“Well, either way,” I said.
“Exactly. We were a dangerous lot, Evan. And now we never go to war. We are peaceable and prosperous. All our citizens get medical care and education and a government that takes care of them from the cradle to the grave. Even the downtrodden, even those of us in southern Sweden, live a life the rest of the world would envy.”

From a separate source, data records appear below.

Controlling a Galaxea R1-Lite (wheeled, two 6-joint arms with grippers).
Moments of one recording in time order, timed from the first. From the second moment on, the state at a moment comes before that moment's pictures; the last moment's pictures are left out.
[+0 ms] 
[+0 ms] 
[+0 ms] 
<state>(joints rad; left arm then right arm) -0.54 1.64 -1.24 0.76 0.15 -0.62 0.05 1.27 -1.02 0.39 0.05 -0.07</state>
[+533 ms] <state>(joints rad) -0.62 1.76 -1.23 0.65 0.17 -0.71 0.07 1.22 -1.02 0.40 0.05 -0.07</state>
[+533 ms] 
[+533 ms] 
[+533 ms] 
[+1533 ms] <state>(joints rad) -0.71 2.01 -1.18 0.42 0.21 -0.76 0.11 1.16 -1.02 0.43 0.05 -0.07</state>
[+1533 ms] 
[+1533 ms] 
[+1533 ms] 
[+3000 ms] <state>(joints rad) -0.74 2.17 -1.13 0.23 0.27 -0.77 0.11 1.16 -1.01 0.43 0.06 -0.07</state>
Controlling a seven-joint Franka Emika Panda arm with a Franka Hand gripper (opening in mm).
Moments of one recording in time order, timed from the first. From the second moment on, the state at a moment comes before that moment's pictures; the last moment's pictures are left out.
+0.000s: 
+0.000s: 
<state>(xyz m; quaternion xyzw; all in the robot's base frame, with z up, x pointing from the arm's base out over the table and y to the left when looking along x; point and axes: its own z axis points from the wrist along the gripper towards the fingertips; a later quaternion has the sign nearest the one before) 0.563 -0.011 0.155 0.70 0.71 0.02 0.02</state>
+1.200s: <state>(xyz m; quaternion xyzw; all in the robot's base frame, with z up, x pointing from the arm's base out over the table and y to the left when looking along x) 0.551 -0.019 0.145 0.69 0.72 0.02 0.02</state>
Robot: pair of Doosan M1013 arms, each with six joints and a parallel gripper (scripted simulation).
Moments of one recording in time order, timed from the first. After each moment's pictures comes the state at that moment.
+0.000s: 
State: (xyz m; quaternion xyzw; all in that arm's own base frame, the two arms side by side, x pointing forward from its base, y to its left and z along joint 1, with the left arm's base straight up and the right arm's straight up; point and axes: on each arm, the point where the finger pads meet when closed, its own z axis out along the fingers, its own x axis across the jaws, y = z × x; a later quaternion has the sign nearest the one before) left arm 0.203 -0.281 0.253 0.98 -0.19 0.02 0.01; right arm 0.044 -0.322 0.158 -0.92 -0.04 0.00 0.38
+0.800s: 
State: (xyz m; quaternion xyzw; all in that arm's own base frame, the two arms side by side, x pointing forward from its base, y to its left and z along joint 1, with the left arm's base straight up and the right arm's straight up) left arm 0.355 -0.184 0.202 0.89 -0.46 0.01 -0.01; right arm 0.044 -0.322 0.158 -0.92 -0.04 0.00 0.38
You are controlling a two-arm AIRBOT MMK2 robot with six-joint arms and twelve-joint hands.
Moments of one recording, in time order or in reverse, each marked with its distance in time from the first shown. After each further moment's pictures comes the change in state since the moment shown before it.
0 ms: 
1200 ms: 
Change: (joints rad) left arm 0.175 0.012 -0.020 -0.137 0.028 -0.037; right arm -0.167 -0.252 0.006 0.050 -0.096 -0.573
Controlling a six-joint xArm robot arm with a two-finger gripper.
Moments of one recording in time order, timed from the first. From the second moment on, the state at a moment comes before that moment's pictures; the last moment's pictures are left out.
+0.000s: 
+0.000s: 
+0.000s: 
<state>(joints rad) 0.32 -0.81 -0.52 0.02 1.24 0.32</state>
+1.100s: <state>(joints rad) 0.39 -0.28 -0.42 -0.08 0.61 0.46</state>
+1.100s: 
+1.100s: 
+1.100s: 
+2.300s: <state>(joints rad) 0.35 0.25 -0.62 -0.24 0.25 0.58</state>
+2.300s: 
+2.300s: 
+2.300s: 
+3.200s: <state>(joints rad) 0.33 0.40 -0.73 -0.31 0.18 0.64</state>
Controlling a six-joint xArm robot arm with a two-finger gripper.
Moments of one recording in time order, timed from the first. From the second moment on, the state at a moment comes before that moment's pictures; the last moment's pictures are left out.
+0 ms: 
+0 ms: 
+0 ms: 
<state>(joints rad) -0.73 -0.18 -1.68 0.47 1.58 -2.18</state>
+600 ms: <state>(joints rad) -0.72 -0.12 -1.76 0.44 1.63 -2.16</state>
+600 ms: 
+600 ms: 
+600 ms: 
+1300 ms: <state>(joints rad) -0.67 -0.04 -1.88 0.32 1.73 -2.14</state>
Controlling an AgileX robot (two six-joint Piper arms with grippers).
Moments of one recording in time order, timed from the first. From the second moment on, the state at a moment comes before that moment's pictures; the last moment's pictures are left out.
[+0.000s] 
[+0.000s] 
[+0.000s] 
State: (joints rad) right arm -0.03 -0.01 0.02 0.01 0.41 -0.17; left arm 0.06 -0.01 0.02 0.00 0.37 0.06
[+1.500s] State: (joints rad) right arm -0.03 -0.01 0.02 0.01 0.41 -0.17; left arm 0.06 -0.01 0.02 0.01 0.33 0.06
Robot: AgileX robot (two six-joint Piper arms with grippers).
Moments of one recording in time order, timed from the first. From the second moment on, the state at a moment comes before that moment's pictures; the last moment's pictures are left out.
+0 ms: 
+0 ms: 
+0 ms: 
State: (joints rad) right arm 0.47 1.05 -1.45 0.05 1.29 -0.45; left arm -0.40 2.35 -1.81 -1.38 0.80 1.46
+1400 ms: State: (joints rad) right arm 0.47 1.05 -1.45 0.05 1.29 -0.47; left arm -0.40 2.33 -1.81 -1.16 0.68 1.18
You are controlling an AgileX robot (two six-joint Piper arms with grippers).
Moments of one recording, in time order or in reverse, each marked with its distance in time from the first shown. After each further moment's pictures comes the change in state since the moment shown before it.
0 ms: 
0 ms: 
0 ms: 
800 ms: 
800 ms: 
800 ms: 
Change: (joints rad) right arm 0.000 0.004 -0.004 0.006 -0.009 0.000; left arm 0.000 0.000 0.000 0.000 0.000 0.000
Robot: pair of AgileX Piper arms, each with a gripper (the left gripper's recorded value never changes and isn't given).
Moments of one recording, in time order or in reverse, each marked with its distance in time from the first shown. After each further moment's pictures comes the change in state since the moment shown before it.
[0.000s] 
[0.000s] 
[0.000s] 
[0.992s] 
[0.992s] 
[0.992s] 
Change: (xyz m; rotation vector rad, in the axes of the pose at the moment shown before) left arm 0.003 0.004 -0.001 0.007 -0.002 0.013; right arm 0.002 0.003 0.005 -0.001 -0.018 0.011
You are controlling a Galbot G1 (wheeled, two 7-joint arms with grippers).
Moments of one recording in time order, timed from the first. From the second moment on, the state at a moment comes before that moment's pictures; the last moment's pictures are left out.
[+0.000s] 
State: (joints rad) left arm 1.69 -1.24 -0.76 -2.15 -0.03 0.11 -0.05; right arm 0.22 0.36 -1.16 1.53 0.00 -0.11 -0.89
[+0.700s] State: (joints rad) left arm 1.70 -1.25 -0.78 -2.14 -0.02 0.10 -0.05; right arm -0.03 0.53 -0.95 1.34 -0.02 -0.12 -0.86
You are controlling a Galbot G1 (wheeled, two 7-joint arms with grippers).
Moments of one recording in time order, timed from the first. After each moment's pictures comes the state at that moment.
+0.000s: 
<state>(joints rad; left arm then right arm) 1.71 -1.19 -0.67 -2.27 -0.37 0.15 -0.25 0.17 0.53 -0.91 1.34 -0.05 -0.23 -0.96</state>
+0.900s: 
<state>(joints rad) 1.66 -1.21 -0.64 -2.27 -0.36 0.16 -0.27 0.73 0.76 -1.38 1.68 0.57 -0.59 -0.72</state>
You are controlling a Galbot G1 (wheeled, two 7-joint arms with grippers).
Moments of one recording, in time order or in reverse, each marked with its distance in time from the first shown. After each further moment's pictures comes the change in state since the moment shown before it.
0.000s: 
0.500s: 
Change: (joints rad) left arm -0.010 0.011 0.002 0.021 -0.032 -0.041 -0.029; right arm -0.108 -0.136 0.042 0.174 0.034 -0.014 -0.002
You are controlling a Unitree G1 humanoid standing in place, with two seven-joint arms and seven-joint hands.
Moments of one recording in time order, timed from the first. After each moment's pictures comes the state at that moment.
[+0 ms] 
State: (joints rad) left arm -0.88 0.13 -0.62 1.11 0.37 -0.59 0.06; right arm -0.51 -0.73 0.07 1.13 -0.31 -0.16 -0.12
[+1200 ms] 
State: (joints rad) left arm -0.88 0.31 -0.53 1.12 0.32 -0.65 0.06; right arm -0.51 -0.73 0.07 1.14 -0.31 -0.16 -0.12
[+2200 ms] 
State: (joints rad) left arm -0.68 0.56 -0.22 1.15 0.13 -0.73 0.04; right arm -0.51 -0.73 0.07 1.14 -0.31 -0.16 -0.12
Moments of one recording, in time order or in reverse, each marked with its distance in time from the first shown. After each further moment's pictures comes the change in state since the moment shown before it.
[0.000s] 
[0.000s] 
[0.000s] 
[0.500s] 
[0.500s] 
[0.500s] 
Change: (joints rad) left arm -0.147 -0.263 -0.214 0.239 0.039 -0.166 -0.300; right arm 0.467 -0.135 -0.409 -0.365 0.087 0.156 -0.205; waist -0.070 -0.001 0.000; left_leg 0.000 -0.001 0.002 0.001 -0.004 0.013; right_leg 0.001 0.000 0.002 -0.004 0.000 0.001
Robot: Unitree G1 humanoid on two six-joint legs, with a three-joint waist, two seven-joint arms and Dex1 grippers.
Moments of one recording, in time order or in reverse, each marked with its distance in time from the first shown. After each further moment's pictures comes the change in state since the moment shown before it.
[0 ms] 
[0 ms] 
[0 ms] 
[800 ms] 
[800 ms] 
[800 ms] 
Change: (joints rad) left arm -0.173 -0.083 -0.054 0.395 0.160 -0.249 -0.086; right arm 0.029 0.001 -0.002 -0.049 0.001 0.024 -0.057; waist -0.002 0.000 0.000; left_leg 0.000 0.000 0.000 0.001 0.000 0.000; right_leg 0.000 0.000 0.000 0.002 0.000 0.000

We were speaking Danish. Harald was from Lund, in southern Sweden, but he did not consider himself a Swede, nor did he consider his homeland to be a part of Sweden. It had once been Danish – most of each of the Scandinavian countries had once belonged to or been a part of one or more of the others – and, as far as Harald was concerned, he and his neighbors and kinsmen were Danes still, and all that remained was for them to wrest control of their benighted province from the damnable (if benevolent) Stockholm government.
“It is difficult to stir up a rebellion against a welfare state,” he said with a sigh. “If we are successful, what happens to our pensions? Evan, I ask you. Would a Viking ask such a question?”
“It’s a problem,” I agreed. “You’ve got to get people to realize they’re oppressed before you can get them to revolt.”
“But you have some ideas.”
I did, and I began to run through them for him. For several years I’d been a member of SKOAL, an acronymic organization committed to restoring lost areas of Sweden and Norway to Danish control. (A fraction of SKOAL claimed Danish hegemony for all of Sweden and Norway, and for part of Finland as well, but I felt their claims were unjustified, and not terribly realistic.) I’d had some correspondence with members in Denmark and Sweden, but Harald was the first SKOALer I’d met face to face.
He nodded as I spoke. “You are truly committed,” he said.
“Absolutely.”
“And you believe you can get assistance from these other groups? The Internal Macedonian Revolutionary Organization? The League for the Restoration of Cilician Armenia? The Pan-Hellenic Friendship Society?”